It that still doesn’t work, then follow the advice in the post you linked to and cache the values of `logDet` and `logDet_grad` for incoming `r`; no need to cache the matrix `M`.

2 Likes

This is a very good speed-up strategy, thank you! I should’ve mentioned that the p x p x n array has p in `[2, ..., 12]`, whereas n can be 1,000 - 10,000; hence my assumptions about the bottlenecks.

However, I do not quite see how caching the values of `logDet` and `logDet_grad` would help much. The latter does compute `det(M)`, which can re-use `- log(v) - target`, but wouldn’t the other computations still be required? Also, wouldn’t it be expensive to check, say, a `1000 x 1` vector for equality to a previous `r` (unless some IDs or hashcodes are compared)?

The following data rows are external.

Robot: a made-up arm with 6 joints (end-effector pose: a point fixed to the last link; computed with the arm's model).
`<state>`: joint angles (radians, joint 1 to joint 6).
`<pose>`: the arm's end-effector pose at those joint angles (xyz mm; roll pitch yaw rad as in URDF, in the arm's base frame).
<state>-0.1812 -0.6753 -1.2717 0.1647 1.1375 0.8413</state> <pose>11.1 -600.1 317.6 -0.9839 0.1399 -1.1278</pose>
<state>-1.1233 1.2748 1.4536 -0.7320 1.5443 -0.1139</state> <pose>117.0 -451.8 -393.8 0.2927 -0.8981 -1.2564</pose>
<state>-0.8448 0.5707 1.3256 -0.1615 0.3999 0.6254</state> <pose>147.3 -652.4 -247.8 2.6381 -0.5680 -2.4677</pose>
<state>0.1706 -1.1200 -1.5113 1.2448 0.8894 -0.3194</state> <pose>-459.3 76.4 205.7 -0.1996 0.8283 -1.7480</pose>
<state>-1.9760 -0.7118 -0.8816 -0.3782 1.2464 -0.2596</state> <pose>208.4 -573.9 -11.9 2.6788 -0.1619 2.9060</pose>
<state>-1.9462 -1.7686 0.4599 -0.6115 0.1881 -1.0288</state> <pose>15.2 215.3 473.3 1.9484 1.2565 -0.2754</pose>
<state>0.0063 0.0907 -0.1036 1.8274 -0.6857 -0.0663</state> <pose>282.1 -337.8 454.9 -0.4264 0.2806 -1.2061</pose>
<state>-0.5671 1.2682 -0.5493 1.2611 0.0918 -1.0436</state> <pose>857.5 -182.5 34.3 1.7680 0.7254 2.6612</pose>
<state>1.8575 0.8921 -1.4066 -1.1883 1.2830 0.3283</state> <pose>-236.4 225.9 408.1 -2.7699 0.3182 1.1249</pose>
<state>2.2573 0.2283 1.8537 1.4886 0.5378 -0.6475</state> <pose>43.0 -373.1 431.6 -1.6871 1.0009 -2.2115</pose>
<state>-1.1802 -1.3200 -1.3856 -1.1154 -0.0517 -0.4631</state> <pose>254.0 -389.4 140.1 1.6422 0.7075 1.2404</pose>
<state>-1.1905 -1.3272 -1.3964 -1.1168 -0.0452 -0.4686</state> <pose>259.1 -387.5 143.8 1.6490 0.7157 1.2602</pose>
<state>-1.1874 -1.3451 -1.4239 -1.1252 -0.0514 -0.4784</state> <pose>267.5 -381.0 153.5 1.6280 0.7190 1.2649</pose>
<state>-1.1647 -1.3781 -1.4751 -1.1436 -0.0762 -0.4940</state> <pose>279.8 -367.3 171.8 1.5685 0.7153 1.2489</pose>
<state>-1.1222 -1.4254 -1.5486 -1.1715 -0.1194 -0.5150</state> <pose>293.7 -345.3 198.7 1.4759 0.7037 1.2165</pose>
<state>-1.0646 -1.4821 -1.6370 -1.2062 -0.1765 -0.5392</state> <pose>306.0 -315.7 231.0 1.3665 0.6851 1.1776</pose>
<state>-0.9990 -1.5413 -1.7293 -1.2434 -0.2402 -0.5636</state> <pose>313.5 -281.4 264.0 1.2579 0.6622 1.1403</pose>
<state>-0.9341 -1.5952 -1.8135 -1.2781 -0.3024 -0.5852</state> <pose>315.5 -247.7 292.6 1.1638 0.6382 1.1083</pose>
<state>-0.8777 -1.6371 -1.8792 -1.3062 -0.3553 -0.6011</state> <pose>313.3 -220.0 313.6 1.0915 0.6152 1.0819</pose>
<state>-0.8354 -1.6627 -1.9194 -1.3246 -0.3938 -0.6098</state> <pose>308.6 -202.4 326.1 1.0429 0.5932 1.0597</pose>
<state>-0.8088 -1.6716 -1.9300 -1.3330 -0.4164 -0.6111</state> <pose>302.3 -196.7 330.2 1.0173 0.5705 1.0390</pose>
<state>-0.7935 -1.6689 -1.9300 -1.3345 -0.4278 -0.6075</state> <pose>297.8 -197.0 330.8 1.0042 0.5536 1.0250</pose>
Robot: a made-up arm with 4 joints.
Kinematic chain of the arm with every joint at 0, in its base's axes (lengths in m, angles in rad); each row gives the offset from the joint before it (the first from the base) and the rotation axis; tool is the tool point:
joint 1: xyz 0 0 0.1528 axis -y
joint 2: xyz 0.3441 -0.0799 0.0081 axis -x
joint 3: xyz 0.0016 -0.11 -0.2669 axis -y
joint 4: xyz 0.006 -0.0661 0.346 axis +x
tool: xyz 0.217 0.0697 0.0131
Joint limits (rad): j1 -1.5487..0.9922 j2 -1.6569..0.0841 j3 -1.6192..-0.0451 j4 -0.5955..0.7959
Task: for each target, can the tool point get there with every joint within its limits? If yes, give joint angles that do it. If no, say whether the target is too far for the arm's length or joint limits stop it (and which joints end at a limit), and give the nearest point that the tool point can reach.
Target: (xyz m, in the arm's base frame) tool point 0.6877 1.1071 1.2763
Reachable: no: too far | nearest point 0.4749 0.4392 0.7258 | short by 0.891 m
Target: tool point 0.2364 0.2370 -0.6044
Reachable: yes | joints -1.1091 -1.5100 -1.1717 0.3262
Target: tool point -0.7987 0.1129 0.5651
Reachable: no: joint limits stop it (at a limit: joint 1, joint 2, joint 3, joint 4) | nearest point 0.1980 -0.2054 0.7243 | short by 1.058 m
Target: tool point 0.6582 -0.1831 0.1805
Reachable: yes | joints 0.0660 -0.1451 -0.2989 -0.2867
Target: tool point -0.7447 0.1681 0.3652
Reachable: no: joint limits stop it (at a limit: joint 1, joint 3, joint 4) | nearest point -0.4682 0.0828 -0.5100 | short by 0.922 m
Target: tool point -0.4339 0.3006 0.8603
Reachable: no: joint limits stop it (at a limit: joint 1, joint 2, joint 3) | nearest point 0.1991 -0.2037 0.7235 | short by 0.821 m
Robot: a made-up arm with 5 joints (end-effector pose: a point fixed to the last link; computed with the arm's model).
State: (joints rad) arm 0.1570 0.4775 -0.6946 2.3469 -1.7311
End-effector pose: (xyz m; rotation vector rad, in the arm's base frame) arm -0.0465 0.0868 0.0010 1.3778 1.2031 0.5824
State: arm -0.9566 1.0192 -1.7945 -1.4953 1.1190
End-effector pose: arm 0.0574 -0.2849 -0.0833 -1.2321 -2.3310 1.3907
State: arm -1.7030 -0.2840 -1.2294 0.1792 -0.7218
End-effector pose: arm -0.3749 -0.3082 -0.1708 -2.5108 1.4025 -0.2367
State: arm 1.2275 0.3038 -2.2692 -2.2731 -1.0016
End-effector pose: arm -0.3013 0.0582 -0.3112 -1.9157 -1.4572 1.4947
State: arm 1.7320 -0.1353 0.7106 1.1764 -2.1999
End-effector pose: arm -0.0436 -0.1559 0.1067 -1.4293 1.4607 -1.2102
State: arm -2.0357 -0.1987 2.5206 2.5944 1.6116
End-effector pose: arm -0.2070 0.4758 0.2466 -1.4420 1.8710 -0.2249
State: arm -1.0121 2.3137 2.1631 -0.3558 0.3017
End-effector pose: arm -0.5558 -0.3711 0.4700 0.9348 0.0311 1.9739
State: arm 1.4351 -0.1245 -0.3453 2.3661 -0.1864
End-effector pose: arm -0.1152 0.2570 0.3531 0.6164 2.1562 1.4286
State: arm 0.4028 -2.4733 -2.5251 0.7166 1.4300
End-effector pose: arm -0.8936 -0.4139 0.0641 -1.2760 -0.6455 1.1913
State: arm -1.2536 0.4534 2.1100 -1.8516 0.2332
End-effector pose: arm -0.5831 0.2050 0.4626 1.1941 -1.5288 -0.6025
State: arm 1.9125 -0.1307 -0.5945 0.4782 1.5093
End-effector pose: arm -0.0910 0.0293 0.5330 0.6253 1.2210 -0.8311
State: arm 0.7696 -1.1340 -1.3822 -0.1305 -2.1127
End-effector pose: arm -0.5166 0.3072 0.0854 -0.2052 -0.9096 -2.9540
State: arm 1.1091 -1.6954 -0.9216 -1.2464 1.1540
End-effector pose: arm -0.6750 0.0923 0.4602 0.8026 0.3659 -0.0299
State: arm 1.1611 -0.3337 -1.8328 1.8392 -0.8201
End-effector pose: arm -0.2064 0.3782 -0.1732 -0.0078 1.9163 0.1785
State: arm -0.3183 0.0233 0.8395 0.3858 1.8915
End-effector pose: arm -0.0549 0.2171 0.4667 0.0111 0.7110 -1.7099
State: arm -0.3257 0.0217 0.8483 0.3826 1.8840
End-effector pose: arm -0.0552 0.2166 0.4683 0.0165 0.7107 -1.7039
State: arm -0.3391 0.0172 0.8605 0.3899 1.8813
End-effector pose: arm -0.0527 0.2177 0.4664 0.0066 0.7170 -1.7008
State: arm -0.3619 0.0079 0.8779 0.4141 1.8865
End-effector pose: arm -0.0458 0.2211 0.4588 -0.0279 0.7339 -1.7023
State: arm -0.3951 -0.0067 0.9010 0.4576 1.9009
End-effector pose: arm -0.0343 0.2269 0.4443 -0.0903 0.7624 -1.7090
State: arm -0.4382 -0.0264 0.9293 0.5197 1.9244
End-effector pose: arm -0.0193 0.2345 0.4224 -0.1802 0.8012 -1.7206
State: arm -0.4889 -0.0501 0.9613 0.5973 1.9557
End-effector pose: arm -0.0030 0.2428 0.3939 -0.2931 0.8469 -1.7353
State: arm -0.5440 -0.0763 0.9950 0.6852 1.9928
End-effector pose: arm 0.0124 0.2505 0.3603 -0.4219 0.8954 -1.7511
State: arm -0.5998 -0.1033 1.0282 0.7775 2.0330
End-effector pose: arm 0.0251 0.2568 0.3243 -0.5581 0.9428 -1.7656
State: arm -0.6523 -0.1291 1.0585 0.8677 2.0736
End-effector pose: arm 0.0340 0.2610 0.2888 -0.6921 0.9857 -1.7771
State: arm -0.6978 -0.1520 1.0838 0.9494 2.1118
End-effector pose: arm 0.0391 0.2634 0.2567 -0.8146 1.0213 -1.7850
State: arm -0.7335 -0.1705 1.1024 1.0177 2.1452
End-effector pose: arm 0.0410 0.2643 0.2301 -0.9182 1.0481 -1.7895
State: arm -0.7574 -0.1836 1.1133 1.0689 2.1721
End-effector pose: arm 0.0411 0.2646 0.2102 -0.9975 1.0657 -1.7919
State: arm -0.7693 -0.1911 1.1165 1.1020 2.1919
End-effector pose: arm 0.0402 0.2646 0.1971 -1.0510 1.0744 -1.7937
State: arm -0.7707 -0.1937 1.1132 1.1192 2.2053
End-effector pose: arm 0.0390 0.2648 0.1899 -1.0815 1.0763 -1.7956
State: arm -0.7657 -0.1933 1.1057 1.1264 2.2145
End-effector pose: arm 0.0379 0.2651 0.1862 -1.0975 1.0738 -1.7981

Therefore, would caching `M` between the calls to `logDet` and `logDet_grad` be more beneficial? Then, how would I go about it? Are there some packages or code examples? Can I do it in JuMP or only in `MathProgBase` directly?

Probably the simplest solution is to define a third function, such as `bar(mats, n, r)` in the answer by odow. This function, returning the summed matrix, would be memoized and called from inside `logDet(r...)` and `logDet_grad(g, r...)`. Oops!